Give the count of lines in the data that include the string "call", with no added remarks.

═══

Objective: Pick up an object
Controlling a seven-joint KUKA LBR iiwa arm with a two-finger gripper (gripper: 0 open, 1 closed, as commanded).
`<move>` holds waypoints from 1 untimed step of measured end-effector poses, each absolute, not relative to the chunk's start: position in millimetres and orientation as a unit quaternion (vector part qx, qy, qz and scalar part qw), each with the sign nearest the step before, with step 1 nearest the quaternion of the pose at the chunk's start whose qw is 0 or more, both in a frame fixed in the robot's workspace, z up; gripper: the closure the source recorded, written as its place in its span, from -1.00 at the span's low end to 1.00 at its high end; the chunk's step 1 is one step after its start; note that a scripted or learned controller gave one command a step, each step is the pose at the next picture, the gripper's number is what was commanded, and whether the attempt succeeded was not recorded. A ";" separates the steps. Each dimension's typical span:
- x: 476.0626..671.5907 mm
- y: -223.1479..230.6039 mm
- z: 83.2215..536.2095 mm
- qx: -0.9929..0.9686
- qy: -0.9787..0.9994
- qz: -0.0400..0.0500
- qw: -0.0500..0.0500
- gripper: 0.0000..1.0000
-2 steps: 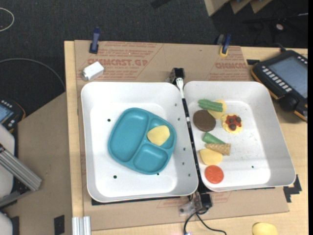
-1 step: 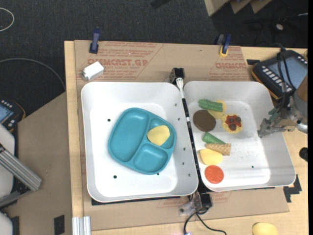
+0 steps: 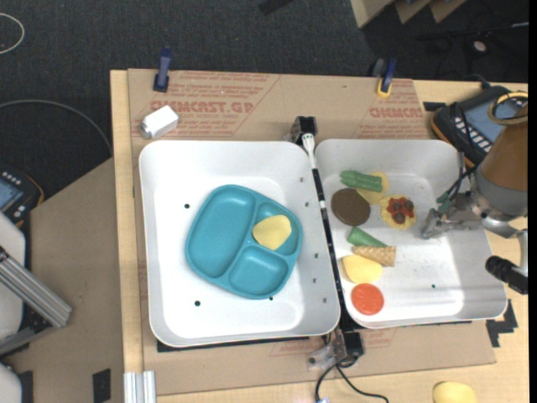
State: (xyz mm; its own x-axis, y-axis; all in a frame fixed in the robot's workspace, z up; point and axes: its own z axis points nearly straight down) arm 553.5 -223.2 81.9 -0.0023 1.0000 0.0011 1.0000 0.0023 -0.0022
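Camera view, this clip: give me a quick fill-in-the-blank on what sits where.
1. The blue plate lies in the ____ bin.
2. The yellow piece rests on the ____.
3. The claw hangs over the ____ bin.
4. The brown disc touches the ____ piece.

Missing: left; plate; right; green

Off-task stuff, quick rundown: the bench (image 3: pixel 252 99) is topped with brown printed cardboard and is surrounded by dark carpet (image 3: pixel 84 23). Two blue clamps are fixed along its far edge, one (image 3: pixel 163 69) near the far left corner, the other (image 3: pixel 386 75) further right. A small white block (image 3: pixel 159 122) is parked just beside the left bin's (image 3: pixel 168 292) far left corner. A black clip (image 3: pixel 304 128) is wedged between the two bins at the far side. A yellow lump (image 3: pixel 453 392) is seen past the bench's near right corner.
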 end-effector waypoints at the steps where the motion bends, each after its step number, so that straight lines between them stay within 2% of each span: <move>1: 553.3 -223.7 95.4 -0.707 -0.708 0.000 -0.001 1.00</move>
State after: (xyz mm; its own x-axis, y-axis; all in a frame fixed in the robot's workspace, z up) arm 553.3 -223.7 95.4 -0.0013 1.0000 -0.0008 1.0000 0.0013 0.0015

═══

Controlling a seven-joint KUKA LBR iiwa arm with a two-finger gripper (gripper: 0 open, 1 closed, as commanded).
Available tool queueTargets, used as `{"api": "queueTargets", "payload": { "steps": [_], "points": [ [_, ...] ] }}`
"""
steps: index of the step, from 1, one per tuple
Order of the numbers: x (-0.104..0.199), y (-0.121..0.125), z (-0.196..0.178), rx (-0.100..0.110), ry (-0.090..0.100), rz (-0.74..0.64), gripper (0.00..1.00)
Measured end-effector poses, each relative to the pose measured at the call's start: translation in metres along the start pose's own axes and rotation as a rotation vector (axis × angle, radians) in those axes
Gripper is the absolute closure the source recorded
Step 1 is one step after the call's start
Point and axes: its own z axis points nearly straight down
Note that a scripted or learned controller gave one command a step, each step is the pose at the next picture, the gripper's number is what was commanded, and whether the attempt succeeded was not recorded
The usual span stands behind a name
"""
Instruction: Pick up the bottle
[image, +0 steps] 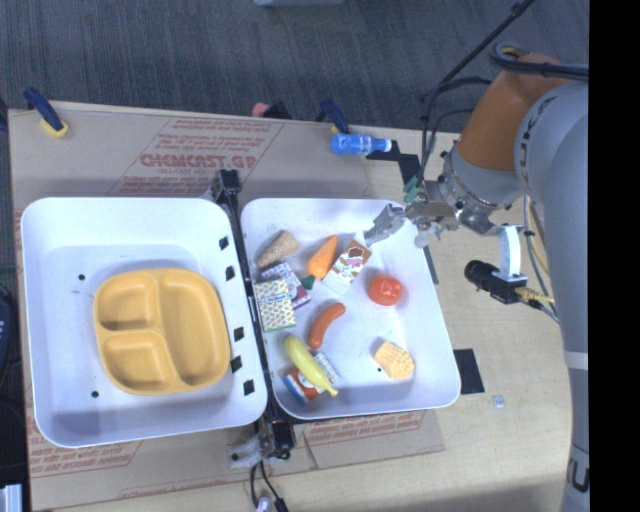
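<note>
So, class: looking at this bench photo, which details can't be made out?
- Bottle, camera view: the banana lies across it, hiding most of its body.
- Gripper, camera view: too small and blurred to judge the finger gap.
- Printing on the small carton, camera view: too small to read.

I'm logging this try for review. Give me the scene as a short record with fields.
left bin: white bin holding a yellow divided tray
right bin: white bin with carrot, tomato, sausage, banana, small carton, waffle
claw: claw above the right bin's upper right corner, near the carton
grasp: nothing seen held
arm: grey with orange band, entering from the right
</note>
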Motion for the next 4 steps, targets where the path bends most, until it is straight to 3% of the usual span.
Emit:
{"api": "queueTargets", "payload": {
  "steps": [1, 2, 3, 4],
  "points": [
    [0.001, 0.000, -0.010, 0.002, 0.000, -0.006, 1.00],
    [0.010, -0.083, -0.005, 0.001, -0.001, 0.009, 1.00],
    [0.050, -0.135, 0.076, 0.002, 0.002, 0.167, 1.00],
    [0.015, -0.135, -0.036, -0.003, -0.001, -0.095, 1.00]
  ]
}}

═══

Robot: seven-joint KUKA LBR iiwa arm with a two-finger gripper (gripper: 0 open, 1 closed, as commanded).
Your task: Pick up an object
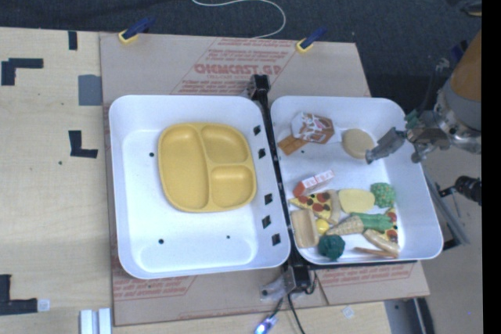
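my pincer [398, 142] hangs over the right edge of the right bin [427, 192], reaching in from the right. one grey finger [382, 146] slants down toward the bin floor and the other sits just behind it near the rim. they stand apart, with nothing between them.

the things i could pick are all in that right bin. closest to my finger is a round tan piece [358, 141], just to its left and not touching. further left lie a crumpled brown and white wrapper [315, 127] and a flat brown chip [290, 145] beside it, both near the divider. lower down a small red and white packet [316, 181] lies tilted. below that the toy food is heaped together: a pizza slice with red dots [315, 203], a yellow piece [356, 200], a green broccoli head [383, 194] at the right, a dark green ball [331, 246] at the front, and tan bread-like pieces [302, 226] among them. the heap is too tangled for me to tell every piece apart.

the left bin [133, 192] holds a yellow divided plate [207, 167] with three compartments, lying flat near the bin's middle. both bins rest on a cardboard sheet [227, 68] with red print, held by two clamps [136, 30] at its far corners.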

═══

Exercise output = 2